Bitcoin surpasses $89,000: Market structure is changing despite selling pressure and outflows

Short-term rally and quick correction — signs of overheating

Bitcoin started the session with clear momentum, reaching a high of $90,500 before dropping to $87,600 within just a few minutes. The one-hour chart analysis shows that the move began at resistance at $87,865, where the price broke previous daily highs. However, the breakout was halted within a narrow resistance band between $90,298 and $90,552 — an area that has repeatedly suppressed upward potential in recent weeks.

The selling pressure was swift. As BTC hit this key level, selling pressure increased dramatically, bringing the price back down to $87,600 within minutes. The average daily price of BTC was around $90.20K, but intra-session changes were significant — from a high of $93.38K to a low of $89.86K, with a 24-hour decline of -3.36%.
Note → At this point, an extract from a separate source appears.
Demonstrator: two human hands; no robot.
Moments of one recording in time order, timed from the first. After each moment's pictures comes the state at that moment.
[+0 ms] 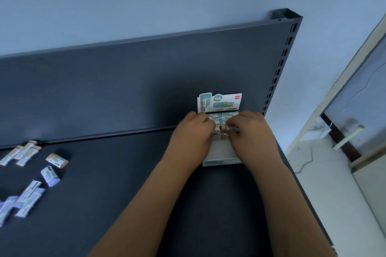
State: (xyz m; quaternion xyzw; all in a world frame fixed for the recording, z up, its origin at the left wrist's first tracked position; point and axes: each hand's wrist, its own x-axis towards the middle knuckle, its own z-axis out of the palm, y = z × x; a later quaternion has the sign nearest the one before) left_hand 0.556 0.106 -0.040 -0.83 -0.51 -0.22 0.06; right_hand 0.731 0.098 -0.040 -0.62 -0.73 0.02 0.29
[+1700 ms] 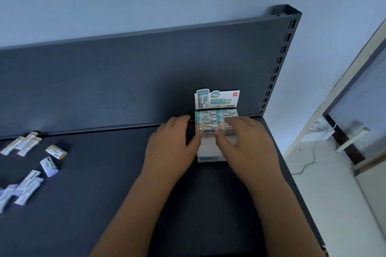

The RSI indicator reached a value of 89 during the rally, signaling extreme market overheating. After rejection at the RSI resistance, it quickly fell into the high thirties, confirming strong selling activity. Increased volume during the decline (compared to the initial rise) suggested that more activity was coming from bears.

Despite the dramatic daily low, the price remained above support at $87,066–$86,611, indicating that the intraday structure did not completely break down. This pattern suggests a market that overheated too quickly, rather than a typical trend reversal.

ETF outflows and changing trader behavior on the spot market

Market flow data added another layer to the picture. Outflows from ETFs approaching $1 billion indicate weaker institutional demand. Meanwhile, balances on exchanges continue to decline — December showed systematic net outflows, with only two days (on December 3 and 19) characterized by net inflows of about $40 million and $26 million, respectively.

This pattern suggests that BTC holders are more interested in transferring assets off trading platforms than providing liquidity. This is characteristic of long-term positioning, where traders move assets into self-custody wallets rather than actively trading on exchanges.

Derivatives market — short liquidations and rising open interest

The derivatives market activity was significant. During the price increase, approximately $42.45 million in short positions were liquidated — nearly twice the amount of long liquidations ($26.99 million). The pressure forced short-sellers to close positions, helping accelerate the initial rally above $89,000.

The weighted funding rate increased to +0.00885%, suggesting that long position holders want to maintain their positions. Even more notable is the approximately 2% increase in open interest over the last 24 hours, now around $58.09 billion. This growth indicates that more traders are opening new positions rather than closing existing ones — a situation often associated with higher volatility and the risk of sudden price movements.

Long-term holders remain calm — lowest sales volume of the year

The most surprising data come from on-chain analysis of long-term investor behavior. Only 2,700 BTC were sold two days ago — the lowest daily volume in all of 2025. This figure stands in stark contrast to activity in July, when daily sales ranged from 8,000 to 18,000 BTC.

During previous local peaks (in March, September), long-term holders showed significant profit-taking — around 13,000 BTC and 11,000 BTC respectively. This time, despite reaching new highs, the typical profit-taking wave did not occur.

Such low selling volume among hodlers indicates growing confidence among long-term investors to hold BTC. The lack of selling pressure from this group is a sign that demand fundamentals remain stable, regardless of short-term price fluctuations.

Summary: structure is changing, but fundamentals remain intact

Bitcoin broke above $89,000, marking a structural change on the chart, even though it did not sustain earlier gains. Outflows from ETFs and the updated $90.20K price reflect mixed investor sentiment, but on-chain data reveal a different story — long-term holders have mobilized around current levels and are not mass profit-taking.

The combination of rising open interest, low selling volumes among hodlers, and stable exchange balances suggests the market is preparing for further oscillations. Technical measures indicate potential volatility — RSI has reached extreme levels, and volume on bearish moves was dominant. In the short term, pressure may persist, but broader demand fundamentals remain solid.